A €229,389,198.48 class B loan is also available through the end of the year. The interest rate margin is 400 bps, and the loan matures on Dec. 31, 2025. Drawdowns will be based on the existing debt to be refinanced, referring to payments due on unsecured financings of the group, excluding any bond financings, in the second half of 2022.

Additionally, the group may have access to up to €1.5 billion as a C1/C2 loan to refinance any of the group’s existing unsecured financing, absent bonds. There is no amortization on any draws of the loan, with the loan maturing in Dec. 31, 2026. Availability is through Dec. 31, 2022. The interest rate margin is 500 bps.

The benchmark is Euribor.

Proceeds are being used to finance the group’s business, repay existing finance arrangements on time and fund the necessary investments for the group’s business.

Background

Orpea has been undergoing an investigation into elderly abuse and rationing of care since the start of the year.
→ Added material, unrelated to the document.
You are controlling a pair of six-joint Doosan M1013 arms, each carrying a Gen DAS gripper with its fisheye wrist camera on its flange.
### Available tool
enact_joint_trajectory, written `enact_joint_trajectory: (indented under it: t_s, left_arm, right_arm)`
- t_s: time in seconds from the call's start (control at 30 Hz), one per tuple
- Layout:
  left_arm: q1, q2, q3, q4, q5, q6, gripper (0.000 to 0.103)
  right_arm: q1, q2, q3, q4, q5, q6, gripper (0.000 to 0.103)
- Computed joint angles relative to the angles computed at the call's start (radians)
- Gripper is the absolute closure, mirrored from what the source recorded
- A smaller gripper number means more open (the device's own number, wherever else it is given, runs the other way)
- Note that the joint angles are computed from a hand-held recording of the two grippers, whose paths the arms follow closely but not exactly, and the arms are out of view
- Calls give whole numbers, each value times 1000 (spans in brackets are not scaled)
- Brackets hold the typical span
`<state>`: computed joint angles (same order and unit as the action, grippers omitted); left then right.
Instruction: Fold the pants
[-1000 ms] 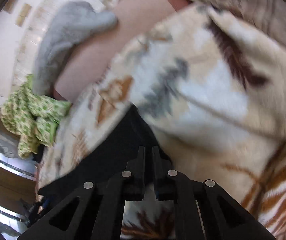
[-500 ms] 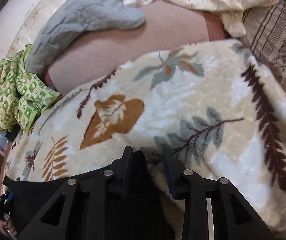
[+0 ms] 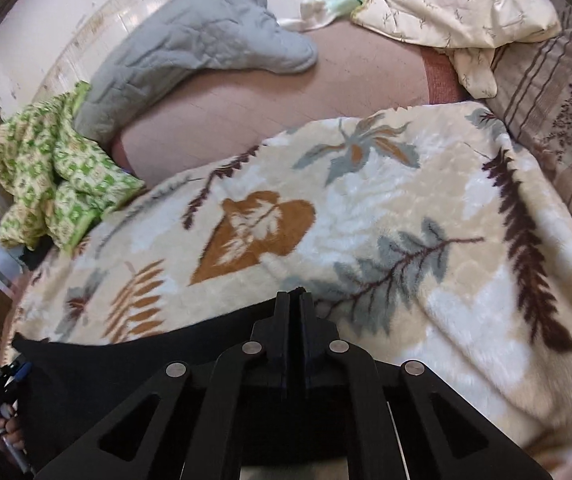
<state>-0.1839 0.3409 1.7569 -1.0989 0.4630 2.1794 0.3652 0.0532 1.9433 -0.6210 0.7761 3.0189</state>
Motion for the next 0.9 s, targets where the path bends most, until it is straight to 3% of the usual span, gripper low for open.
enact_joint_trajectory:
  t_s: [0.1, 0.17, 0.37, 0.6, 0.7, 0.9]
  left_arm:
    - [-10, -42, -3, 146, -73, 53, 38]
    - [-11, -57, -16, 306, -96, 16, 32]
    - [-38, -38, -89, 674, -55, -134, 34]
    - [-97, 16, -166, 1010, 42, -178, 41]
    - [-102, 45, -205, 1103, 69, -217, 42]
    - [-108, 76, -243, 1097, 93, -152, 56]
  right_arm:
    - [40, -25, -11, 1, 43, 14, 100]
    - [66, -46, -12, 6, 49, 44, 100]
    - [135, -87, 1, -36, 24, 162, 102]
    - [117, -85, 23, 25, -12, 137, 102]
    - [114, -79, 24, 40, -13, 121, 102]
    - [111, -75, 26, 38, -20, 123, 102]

The company has taken corrective measures, including the July 1 appointment of a new chief executive officer.

The group faces exceptional expenses related to the management of the crisis and its consequences.

The company faced significant financing challenges due to investments amounting to approximately €900 million per year for the development of its real estate portfolio in 2022 and 2023 as well as a significant amount of debt maturing in 2023.

The company no longer had access to the financial markets and there was a slowdown in the originally anticipated asset disposal program.

The agreement with the banking pool represented a first stage of the overhaul of the group’s financing strategy, enabling new lines of financing to be secured.

The financing plan included a commitment to the lenders to maintain a minimum cash level of €300 million, to be tested quarterly from June 2023.

As part of the financing plan, the group intends to complete more than €3 billion worth of disposals by the end of 2025, with at least €1 billion of disposals by the end of 2023, primarily in real estate in the form of sale and leasebacks.

Part of the proceeds from the disposals will be immediately allocated to the repayment of the short-term

Orpea is a Paris-based long-term care facility operator.